Cardiac MR has some limitations in diagnosing myocarditis, and the interpretation of these images can be particularly challenging when there is global myocardial involvement. Detecting edema on conventional T2WI could be limited by image quality and objective image interpretation (6), and global edema might be missed when the skeletal muscle is also inflamed. Global myocardial enhancement may also be confusing on LGE images due to incomplete myocardial nulling, or conversely, may be ignored due to diffuse myocardial nulling. Direct T1/T2 mapping can aid in the diagnosis of diffuse myocardial abnormalities by providing quantitative T1 or T2 values. T2 maps can detect myocardial edema without the limitations of T2WI even in cases of global involvement since the T2 map is objective and less sensitive to motion artifact, surface coil inhomogeneity, and subendocardial blood flows (6, 10). Verhaert et al. (6) reported that a T2 value of 62 ms may serve as an appropriate cutoff for the diagnosis of edema on T2 mapping. Pre-contrast T1 mapping can also detect myocardial edema similar as seen with T2 mapping (11). Using post-contrast T1 mapping, increased myocardial gadolinium accumulation can be evaluated, even in the setting of global enhancement. After injection of the contrast media, the post-contrast T1 value of the myocardium abruptly decreases, and then, continuously increases due to gadolinium washout, with normal myocardium consistently showing a higher T1 value than the LV cavity (12). Myocardial post-contrast T1 values that are similar to or lower than the LV cavity are indicatives of abnormal accumulation of gadolinium in the myocardium (12). Furthermore, the ECV fraction, as calculated by the pre-and post-contrast T1 values and the patient's hematocrit, can provide information regarding the presence or absence of extracellular expansion of the myocardium (8).

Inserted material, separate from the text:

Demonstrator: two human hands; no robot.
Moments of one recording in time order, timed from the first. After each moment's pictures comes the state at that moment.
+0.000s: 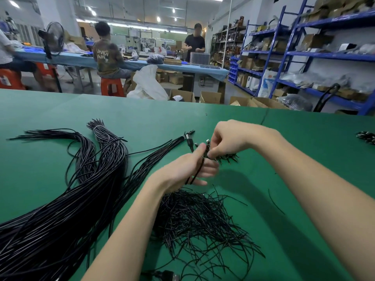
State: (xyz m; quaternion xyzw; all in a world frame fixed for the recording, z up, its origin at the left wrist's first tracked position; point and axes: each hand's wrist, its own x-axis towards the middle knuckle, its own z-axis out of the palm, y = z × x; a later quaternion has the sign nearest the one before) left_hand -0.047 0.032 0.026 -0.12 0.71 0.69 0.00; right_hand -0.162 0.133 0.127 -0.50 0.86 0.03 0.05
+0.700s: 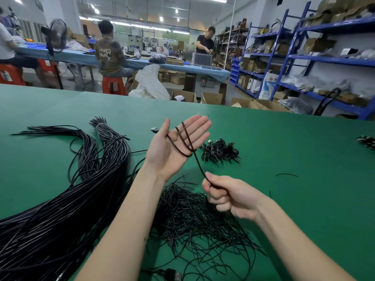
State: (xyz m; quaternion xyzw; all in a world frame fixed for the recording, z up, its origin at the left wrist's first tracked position) left_hand -0.034 0.008 0.050 0.11 0.28 0.94 -0.17; right_hand -0.132 0.180 0.002 -0.32 0.55 -0.55 0.54
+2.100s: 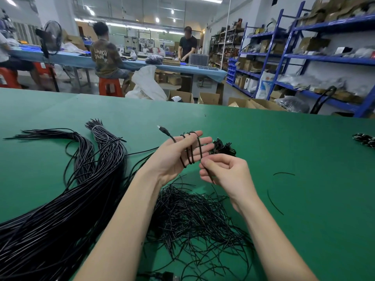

In this case, myocarditis with global LV involvement was diagnosed by CMR using quantitative T1 and T2 mapping. Pre-contrast T1 and T2 maps demonstrated diffuse myocardial edema with prolonged T1 and T2 values. Post-contrast T1 mapping revealed increased myocardial gadolinium accumulation as compared to the LV cavity. Additionally, the calculated ECV fraction indicated an abnormally expanded myocardial extracellular volume. By using quantitative T1 and T2 mapping, the diagnosis of myocarditis can be more easily made, even in cases with global myocardial involvement.